Hotel, room, great, time etc. All words indicate about a review. Based on these frequencies, we can understand the reviews.

In [None]:
#converting into string

res_text=' '.join([i for i in lem_final_words if not i.isdigit()])

In [None]:
from wordcloud import WordCloud

In [None]:
plt.subplots(figsize=(16,10))
wordcloud = WordCloud(
                          background_color='black',
                          max_words=100,
                          width=1400,
                          height=1200
                         ).generate(res_text)


plt.imshow(wordcloud)
plt.title('Text Corpus WordCloud (100 words)')
plt.axis('off')
plt.show()

In [None]:
plt.subplots(figsize=(16,10))
wordcloud = WordCloud(
                          background_color='black',
                          max_words=200,
                          width=1400,
                          height=1200
                         ).generate(res_text)


plt.imshow(wordcloud)
plt.title('Text Corpus WordCloud (200 words)')
plt.axis('off')
plt.show()

# Reviews Classifier

We will use the in-built methods in TextBlob to generate review polarity and subjectivity.

In [None]:
for a in df_arr:
    text=a[0]
    testimonial = TextBlob(text)
    testimonial.sentiment
    polarity_arr.append(testimonial.sentiment.polarity)
    subjectivity_arr.append(testimonial.sentiment.subjectivity)

In [None]:
df["Review_Polarity"]=polarity_arr
df["Review_Subjectivity"]=subjectivity_arr

In [None]:
df.head(3)

In [None]:
df_arr[0:3]

# Some Data Analysis

In [None]:
import seaborn as sns

In [None]:
plt.figure(figsize=(15,8))
sns.distplot(df["Review_Polarity"])


In [None]:
plt.figure(figsize=(15,8))
sns.distplot(df["Review_Subjectivity"])


With this, we get more valuable data. 

In [None]:
len(df_arr)

# Training the model on Data

In [None]:
from textblob.classifiers import NaiveBayesClassifier

Note:

I tried training with 20,000+ data points.
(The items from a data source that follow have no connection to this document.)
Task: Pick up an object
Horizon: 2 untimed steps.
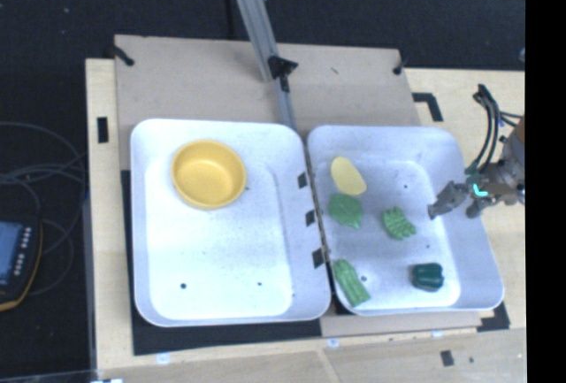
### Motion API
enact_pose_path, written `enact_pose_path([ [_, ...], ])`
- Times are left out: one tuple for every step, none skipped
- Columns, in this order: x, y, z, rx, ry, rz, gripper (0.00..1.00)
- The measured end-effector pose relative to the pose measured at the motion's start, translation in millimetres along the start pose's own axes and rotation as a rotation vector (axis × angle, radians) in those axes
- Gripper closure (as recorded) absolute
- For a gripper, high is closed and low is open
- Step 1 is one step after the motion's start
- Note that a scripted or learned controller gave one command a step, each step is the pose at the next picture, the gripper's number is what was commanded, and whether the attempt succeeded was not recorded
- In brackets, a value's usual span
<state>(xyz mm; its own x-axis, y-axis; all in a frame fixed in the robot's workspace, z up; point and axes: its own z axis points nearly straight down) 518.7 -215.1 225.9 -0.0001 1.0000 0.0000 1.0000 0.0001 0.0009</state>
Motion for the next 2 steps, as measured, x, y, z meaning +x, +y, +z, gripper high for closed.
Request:
enact_pose_path([
  [0.0,0.0,0.0,0.000,0.000,0.000,0.00],
  [0.5,3.8,42.7,0.004,0.000,0.001,0.00],
])
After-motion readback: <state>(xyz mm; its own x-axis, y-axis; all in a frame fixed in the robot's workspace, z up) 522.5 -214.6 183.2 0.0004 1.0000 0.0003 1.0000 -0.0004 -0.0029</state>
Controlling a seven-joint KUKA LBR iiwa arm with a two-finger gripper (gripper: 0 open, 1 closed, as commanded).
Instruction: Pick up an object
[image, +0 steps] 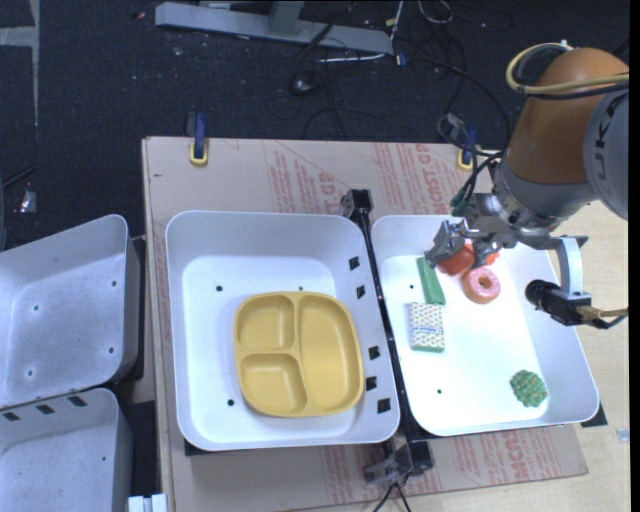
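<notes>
My gripper (463, 246) hangs low over the back left part of the right bin (560, 345). Directly beneath it lies a red-orange object (456, 262), partly hidden by the gripper. A pink ring (483, 285) lies just to the right of that. A green bar (431, 282) lies to its left, near the bin's left wall. Closer to the front sits a small box (427, 327) with a blue-green pattern. A green knobbly ball (528, 388) rests at the front right.
The left bin (200, 250) holds a yellow divided plate (298, 353). A black divider with clips (375, 300) runs between the bins. The arm's black side fitting (556, 299) juts over the right bin's right side.
</notes>
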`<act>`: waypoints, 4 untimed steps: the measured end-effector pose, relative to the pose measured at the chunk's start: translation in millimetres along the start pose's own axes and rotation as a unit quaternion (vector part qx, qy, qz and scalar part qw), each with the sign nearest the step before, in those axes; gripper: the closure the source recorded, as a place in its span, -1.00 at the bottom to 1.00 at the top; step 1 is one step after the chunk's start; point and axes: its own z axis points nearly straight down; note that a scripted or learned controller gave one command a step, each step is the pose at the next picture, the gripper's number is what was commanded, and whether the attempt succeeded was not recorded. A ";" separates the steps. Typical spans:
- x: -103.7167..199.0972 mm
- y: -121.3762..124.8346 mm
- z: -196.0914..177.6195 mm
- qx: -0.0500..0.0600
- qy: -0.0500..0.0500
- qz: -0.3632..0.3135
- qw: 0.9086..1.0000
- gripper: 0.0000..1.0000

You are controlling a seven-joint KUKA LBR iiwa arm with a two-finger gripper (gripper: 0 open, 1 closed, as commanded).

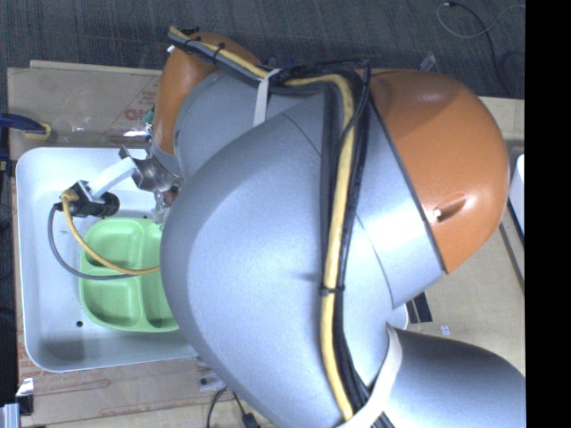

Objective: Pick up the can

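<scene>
Legible text, labels, brands, numbers, signs: none.

Item 1: cardboard sheet (98, 92) under the bins, upper left. Faint reddish printed marks near its top edge, beside the arm (294, 239); too blurred to make out any letter or figure.

Item 2: cardboard strip (107, 389) along the lower edge of the white bin (36, 239). A thin reddish line or print runs along it; not readable.

Item 3: arm housing, grey and orange. No lettering or badge can be made out on the surfaces shown.
</scene>
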 end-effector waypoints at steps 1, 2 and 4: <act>0.0 -0.4 -9.4 -0.001 -0.001 -0.003 1.000 1.00; 12.3 21.9 -216.1 0.000 0.001 -0.064 0.998 1.00; -13.6 114.0 -237.9 0.000 -0.001 -0.004 1.000 1.00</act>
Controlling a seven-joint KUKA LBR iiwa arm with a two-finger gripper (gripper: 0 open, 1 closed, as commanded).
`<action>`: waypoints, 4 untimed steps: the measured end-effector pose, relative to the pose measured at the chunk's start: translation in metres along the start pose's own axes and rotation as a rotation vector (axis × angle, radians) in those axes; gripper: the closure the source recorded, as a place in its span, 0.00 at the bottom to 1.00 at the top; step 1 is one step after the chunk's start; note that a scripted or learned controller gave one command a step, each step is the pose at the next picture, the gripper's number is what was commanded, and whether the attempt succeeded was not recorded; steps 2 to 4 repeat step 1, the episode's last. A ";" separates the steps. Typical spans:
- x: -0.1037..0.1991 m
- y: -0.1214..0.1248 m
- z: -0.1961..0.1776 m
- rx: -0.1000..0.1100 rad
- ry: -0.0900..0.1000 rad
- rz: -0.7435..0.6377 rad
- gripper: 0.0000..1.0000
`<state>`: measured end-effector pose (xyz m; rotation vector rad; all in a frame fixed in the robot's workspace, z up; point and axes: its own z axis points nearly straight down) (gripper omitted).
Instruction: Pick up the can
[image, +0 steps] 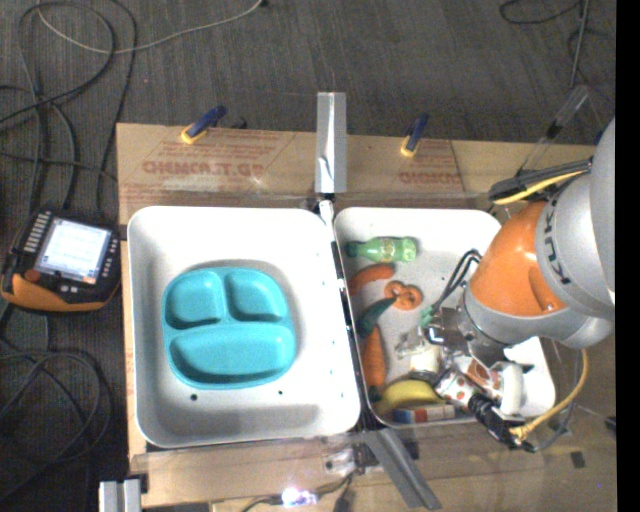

But with so many data points and TextBlob, I could not train on KAGGLE notebook. 
Let us try with only 1000 data points.


In [None]:
df_model=df_arr[0:1000]

In [None]:
cl = NaiveBayesClassifier(df_model)

# Classifying Text

In [None]:
cl.classify("The hotel is very good. Food was good, housekeeping could have been better. The staff was ok")
            

In [None]:
test_text=".before stay hotel arrange car service price 53 tip reasonable driver waiting arrival.checkin easy downside room picked 2 person jacuzi tub no bath accessories salts bubble bath did n't stay, night got 12/1a checked voucher bottle champagne nice gesture fish waiting room, impression room huge open space felt room big, tv far away bed chore change channel, ipod dock broken disappointing.in morning way asked desk check thermostat said 65f "

In [None]:
cl.classify(test_text)

In [None]:
#so we can say that the classifier has been doing well.
#With better computational resources, it can perform better.